README.md: update to claim the support of modsign

Signed-off-by: Jia Zhang <qianyue.zj@alibaba-inc.com>

1 files changed, 10 insertions, 1 deletions

diff --git a/README.md b/README.md
index 362f600..9ac48a1 100644
--- a/README.md
+++ b/README.md
@@ -44,7 +44,7 @@ which provides transparent encryption of block devices using the kernel crypto
 API. Additionally, the utility cryptsetup is used to conveniently setup disk
 encryption based on device-mapper crypt target.
 
-#### Integrity
+#### IMA
 The Linux IMA subsystem introduces hooks within the Linux kernel to support
 measuring the integrity of files that are loaded (including application code)
 before it is executed or mmap()ed to memory. The measured value (hash) is then
@@ -65,6 +65,15 @@ files and applications to be loaded if the hashes match (and will save the
 updated hash if the file is modified) but refuse to load it if it doesn't.
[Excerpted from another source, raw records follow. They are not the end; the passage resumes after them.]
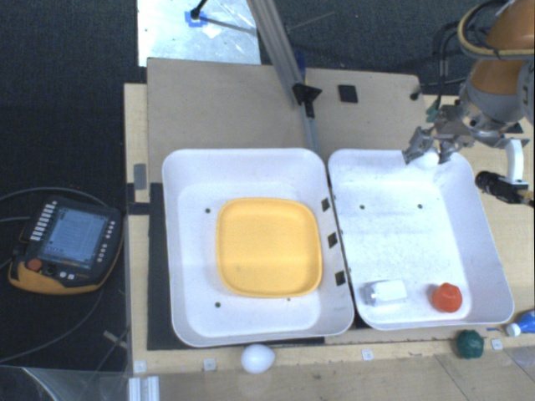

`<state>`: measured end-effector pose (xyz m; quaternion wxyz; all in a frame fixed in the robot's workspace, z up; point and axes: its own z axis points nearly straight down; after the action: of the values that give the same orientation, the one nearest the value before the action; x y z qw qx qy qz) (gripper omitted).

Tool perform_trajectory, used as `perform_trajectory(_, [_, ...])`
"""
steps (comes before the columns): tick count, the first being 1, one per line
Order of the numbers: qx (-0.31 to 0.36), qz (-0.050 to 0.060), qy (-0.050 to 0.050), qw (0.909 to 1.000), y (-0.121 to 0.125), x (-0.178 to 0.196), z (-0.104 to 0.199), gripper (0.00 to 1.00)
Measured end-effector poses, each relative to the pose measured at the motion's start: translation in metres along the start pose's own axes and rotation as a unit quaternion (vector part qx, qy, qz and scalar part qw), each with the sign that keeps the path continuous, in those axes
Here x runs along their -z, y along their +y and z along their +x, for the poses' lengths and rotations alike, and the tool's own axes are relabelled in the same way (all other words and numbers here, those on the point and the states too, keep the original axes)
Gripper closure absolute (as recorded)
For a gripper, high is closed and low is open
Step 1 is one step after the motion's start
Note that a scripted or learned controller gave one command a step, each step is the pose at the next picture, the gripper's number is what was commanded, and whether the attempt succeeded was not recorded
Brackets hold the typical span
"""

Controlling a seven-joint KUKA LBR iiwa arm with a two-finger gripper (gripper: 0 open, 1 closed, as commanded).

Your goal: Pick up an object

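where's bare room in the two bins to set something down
Most of the right bin floor, between the hand at the far rim and the white block and red object. The left bin is crowded by the yellow plate.

A single fixed camera looks steeply down on the bench (251, 107) from above, at moderate height, taking in both white bins (418, 182) whole. The claw (433, 149) sits upper right; the bins spread left of and below it, toward the frame's near edge.
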<state>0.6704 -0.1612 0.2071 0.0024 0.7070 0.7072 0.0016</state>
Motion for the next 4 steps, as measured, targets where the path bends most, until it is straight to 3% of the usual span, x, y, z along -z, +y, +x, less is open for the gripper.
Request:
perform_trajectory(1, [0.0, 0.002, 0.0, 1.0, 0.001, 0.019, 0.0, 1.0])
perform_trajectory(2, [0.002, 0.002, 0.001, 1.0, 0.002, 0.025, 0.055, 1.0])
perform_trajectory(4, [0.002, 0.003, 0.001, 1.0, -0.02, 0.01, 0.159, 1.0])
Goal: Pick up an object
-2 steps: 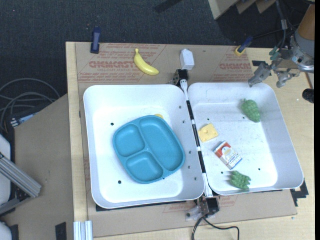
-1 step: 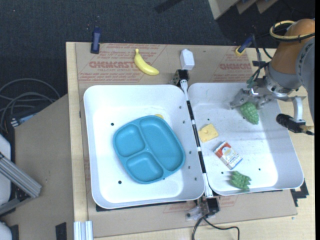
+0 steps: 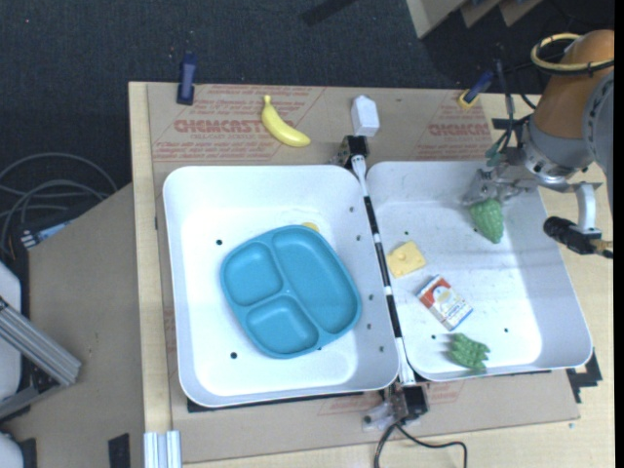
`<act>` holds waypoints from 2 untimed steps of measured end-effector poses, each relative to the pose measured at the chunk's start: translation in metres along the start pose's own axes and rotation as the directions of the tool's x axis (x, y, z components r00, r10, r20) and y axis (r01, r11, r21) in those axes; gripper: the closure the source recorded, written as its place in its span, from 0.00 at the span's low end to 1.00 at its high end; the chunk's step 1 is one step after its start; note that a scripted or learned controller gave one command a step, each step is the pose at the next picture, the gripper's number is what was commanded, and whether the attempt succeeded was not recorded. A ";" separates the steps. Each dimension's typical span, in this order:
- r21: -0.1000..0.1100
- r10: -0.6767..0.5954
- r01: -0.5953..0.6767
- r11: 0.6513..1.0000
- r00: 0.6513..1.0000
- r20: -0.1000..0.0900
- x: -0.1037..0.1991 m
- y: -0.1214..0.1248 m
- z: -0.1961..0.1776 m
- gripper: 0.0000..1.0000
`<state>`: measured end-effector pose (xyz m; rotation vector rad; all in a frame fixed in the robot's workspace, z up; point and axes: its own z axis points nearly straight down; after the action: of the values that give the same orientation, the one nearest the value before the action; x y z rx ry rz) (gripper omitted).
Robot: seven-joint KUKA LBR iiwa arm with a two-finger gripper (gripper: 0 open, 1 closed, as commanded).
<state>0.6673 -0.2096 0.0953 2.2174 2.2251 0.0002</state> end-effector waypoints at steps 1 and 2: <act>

This
 provides some protection against offline tampering of the files.
 
+#### MODSIGN
+This feature provides the signature check for loading a kernel module. The
+signing key must be authenticated by a system trusted key already imported
+to the system trusted keyring.
+
+If the kernel module is not signed, or signed by a signing key not matching
+up an imported system trusted key, kernel would refuse to load such a kernel
+module.
+
 #### RPM signing
 This feature provides the integrity verification for the RPM package.